Problem: Give the number of lines in the entries below that hold "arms", with no accompanying words.

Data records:

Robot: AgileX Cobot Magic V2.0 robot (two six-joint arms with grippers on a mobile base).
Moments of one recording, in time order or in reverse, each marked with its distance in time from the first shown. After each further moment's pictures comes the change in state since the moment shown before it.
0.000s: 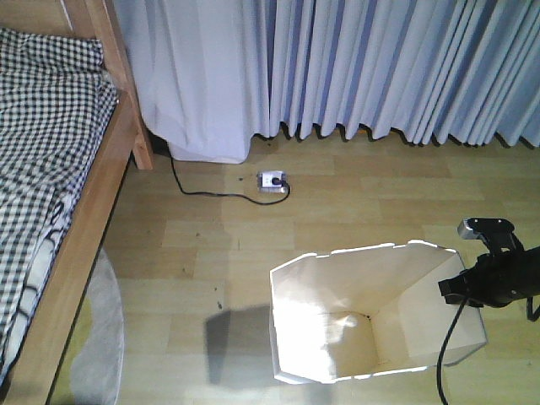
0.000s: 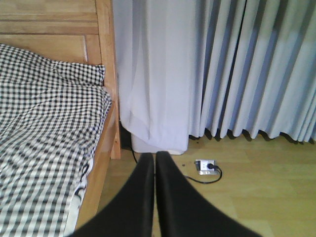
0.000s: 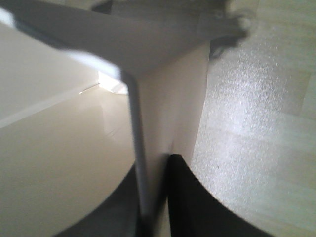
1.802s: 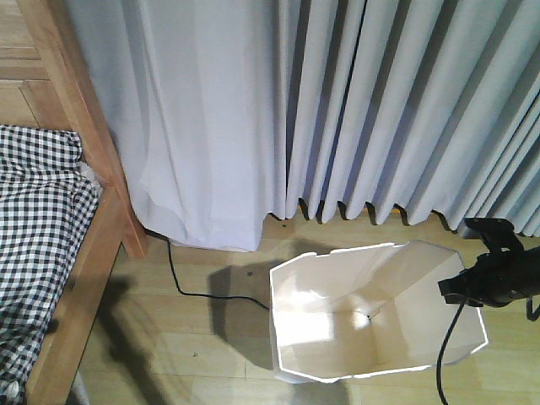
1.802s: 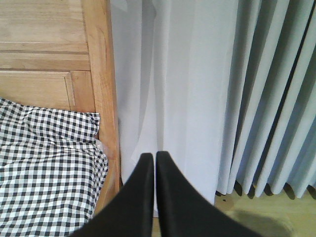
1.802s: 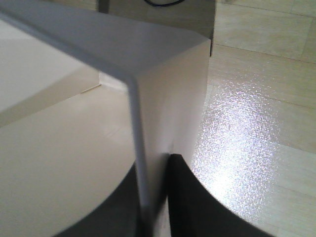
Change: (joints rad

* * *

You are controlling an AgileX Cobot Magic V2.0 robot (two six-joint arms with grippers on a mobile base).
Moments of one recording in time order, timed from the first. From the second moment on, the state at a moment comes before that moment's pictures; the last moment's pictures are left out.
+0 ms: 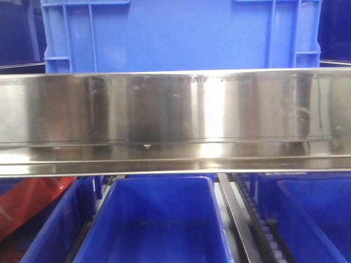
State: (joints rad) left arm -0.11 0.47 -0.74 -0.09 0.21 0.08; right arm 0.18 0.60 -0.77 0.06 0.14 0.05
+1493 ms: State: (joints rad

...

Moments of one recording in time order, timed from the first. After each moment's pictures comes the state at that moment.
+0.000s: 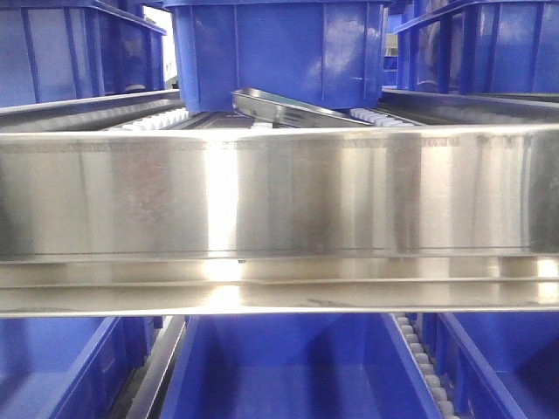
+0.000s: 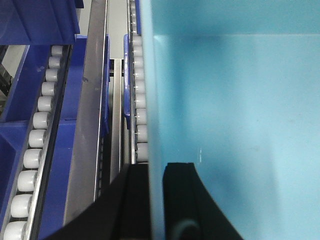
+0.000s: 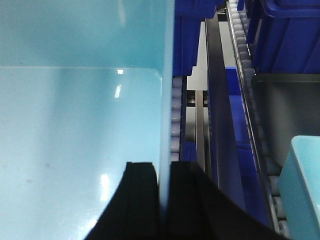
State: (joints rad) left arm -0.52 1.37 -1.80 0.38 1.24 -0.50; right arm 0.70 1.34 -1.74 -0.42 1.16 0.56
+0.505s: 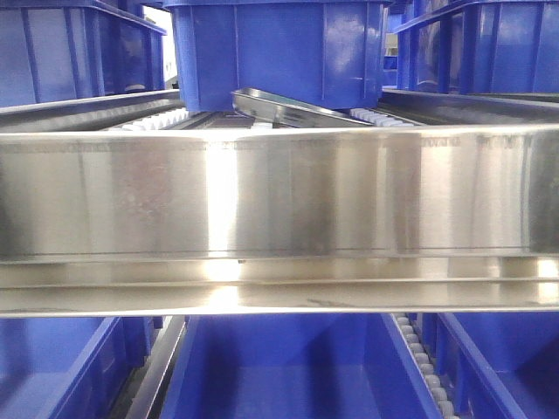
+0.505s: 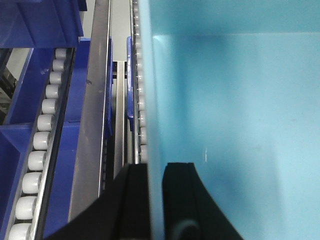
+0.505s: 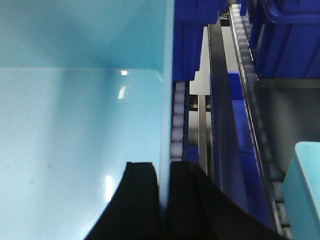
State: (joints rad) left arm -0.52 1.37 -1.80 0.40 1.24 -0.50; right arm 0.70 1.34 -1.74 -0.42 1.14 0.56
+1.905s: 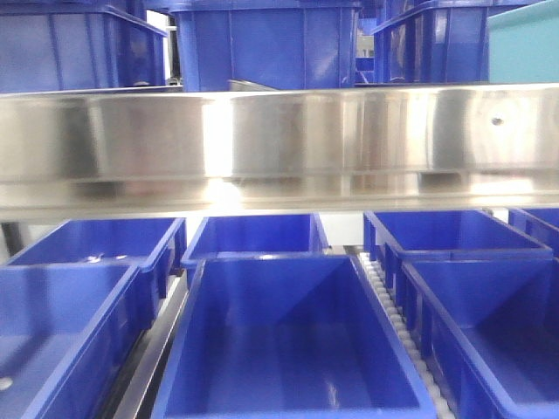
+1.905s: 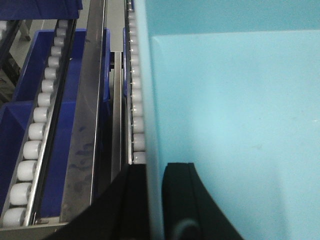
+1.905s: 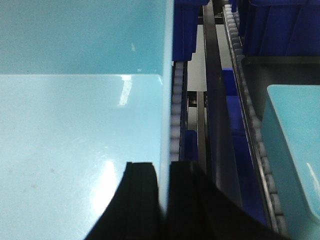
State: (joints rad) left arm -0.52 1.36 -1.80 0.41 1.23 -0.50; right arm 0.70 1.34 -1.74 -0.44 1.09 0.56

Answer space: 2